> PROBLEM TO SOLVE:
Your answer should be the lines from the start of the records through the line with "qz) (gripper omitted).", copied word for word.
#####
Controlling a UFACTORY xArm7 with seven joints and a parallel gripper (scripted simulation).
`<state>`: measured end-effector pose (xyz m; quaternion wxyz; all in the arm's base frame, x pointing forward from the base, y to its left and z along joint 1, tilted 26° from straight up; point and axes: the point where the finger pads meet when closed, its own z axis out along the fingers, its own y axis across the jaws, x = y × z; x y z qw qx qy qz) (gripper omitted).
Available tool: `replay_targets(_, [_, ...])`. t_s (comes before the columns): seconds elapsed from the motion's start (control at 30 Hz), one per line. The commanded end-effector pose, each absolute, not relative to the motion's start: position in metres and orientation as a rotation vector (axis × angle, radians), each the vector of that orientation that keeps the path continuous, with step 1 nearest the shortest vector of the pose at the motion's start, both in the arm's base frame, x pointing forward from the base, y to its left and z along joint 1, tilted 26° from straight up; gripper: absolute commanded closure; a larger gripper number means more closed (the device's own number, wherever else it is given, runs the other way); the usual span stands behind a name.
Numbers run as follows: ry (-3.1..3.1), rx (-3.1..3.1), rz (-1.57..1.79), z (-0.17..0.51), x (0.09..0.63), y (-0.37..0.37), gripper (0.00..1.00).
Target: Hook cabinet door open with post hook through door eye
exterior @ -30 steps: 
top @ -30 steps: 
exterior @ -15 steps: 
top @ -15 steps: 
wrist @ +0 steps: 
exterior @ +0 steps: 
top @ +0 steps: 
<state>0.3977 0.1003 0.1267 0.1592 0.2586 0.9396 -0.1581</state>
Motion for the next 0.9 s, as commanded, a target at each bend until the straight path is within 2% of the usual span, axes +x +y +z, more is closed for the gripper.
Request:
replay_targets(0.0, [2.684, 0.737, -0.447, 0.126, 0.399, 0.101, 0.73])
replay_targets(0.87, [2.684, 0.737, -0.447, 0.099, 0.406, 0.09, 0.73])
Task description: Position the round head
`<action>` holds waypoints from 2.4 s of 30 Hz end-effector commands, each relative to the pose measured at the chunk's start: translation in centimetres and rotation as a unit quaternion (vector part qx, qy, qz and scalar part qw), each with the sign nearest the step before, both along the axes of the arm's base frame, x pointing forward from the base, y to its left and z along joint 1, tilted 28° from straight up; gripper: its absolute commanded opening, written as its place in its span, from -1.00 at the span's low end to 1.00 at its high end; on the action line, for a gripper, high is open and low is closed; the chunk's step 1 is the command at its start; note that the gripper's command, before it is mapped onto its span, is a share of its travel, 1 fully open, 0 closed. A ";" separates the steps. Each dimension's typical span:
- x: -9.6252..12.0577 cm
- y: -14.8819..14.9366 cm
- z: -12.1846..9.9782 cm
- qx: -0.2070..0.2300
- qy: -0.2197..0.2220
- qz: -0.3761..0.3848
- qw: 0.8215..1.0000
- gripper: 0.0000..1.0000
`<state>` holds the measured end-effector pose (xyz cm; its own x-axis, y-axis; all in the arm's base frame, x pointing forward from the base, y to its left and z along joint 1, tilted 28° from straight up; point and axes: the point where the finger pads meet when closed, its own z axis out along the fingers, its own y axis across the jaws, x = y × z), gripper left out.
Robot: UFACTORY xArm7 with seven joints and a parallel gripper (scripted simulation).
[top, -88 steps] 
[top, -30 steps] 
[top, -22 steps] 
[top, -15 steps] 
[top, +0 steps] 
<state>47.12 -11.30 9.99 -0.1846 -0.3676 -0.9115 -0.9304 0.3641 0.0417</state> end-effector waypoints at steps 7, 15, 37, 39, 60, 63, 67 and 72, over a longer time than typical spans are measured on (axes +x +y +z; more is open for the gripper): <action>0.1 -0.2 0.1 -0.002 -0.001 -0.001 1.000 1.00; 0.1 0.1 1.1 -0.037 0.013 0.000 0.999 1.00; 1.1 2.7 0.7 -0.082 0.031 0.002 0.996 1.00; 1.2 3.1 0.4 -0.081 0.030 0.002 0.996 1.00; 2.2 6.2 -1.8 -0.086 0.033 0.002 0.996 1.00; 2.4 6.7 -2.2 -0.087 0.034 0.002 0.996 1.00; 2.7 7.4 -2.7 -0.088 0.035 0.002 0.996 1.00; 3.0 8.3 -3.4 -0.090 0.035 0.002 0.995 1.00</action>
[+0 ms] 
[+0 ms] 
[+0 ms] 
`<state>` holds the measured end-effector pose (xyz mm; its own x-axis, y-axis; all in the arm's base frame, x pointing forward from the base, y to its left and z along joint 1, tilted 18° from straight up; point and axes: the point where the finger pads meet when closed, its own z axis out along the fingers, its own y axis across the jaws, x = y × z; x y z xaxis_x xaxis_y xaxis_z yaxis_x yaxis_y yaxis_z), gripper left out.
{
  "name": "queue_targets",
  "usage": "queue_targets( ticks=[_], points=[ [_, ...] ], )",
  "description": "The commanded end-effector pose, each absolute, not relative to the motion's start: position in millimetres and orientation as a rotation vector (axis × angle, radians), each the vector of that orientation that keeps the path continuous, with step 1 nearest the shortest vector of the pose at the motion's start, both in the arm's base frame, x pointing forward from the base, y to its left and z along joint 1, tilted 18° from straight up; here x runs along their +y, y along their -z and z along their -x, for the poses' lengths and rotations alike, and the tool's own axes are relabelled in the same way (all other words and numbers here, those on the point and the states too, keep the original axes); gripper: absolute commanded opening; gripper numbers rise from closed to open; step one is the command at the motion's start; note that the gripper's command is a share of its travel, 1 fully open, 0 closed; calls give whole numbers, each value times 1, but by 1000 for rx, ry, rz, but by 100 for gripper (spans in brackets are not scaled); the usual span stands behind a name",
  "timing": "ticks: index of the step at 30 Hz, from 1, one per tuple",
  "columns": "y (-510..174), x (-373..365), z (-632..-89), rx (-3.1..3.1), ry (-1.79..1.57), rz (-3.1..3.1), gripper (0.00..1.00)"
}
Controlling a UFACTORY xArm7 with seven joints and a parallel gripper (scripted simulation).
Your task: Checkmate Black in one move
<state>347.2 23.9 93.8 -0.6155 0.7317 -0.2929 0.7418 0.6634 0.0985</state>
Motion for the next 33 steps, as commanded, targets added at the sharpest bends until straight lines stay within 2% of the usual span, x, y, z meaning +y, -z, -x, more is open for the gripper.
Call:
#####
> SOLUTION BELOW:
Controlling a UFACTORY xArm7 with seven joints and a parallel gripper (scripted simulation).
`<state>`: measured end-effector pose (xyz m; quaternion wxyz; all in the arm's base frame, x pointing forward from the base, y to its left and z along joint 1, tilted 26° from straight up; point and axes: the point where the finger pads meet when closed, its own z axis out along the fingers, its own y axis across the jaws, x = y × z; x y z qw qx qy qz) (gripper omitted).

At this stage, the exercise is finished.